OS threads for last-byte sync. Tokio tasks are cooperative: they yield at .await points and rely on the runtime to schedule them. A spin loop in a Tokio task would block the entire runtime. OS threads can spin independently without affecting each other, and the kernel's thread scheduler on modern CPUs can wake all threads from a barrier within a few microseconds using inter-processor interrupts.
rustls over native-tls. The reason is ALPN. ALPN (Application-Layer Protocol Negotiation) is the TLS extension that lets client and server agree on HTTP/2 during the handshake. rustls makes ALPN configuration straightforward and consistent across platforms. native-tls delegates to OpenSSL/Schannel/SecureTransport, and ALPN support varies. Since our entire race strategy depends on confirmed HTTP/2 negotiation, we cannot afford platform-dependent ALPN behavior.
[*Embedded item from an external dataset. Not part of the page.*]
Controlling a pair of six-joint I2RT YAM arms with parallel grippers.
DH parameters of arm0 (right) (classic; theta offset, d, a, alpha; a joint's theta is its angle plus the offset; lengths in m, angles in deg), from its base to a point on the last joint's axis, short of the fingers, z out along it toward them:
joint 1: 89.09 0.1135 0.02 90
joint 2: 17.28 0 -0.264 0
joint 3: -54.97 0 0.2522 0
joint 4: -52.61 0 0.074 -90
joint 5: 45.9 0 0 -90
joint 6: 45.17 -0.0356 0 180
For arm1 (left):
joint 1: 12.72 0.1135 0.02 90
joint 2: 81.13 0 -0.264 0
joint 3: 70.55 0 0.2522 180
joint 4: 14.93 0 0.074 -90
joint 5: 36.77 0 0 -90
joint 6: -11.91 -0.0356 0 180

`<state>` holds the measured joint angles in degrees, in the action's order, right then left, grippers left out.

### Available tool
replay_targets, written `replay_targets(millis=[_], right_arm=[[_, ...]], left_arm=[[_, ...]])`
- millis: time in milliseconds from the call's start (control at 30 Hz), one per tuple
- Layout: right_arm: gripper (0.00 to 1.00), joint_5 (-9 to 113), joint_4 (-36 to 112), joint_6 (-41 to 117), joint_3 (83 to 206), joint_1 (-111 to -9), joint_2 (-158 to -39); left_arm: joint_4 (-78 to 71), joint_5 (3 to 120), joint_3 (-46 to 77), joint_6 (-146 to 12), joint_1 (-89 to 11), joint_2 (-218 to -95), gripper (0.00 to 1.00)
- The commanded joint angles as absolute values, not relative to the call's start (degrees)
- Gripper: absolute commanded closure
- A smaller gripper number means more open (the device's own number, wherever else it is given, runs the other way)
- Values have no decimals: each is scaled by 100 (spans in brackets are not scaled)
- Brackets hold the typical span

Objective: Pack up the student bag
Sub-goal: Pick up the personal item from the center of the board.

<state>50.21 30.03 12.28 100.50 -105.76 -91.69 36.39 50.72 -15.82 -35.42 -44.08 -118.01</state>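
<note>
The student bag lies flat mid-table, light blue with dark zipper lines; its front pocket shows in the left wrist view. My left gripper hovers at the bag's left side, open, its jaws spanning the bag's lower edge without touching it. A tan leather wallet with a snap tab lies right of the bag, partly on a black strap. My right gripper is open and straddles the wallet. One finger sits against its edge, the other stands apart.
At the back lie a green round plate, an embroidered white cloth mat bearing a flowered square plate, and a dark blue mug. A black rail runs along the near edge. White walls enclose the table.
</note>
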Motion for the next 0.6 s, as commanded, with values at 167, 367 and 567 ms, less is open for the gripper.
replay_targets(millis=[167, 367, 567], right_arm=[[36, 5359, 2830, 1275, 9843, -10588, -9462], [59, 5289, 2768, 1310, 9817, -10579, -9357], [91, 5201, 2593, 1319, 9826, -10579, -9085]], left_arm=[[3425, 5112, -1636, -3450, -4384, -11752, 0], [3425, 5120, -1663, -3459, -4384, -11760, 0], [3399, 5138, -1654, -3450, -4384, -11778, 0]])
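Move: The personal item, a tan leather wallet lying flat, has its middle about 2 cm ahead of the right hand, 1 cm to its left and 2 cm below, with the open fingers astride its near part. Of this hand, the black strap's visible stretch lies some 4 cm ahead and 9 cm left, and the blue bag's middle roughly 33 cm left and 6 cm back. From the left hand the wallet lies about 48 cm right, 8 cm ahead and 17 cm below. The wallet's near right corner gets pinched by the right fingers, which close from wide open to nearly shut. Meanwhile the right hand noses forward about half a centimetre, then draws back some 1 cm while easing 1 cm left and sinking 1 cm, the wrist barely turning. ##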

State graph integration. The race engine is not a standalone tool. It consumes the same state graph that feeds constraint inference, IDOR detection, and authentication testing. This means race candidates are discovered automatically from observed application behavior, not from a manually curated list of "endpoints to test." When the state graph identifies two POST endpoints that share a resource, the race engine can test them without any human in the loop.
Conclusion
The single-packet attack transforms race conditions from theoretical curiosities into reliably exploitable bugs. The key is timing precision: HTTP/2 multiplexing for tightly synchronized delivery, END_STREAM delay for large payloads, last-byte sync for HTTP/1.1 targets, and spin-loop barriers for coordination without OS scheduler jitter.
But the technique is only as useful as the detection and analysis around it. Knowing how to send 20 requests simultaneously is necessary but not sufficient. You need to know which 20 requests to send (the Predict phase), and you need to determine whether the responses indicate a real race or benign variance (the Prove phase). The full pipeline — state graph analysis, pattern matching, shared resource detection, strategy selection, precision timing, and anomaly classification — is what makes automated race condition discovery practical.
Kettle's research opened the door. The engineering challenge is walking through it at scale.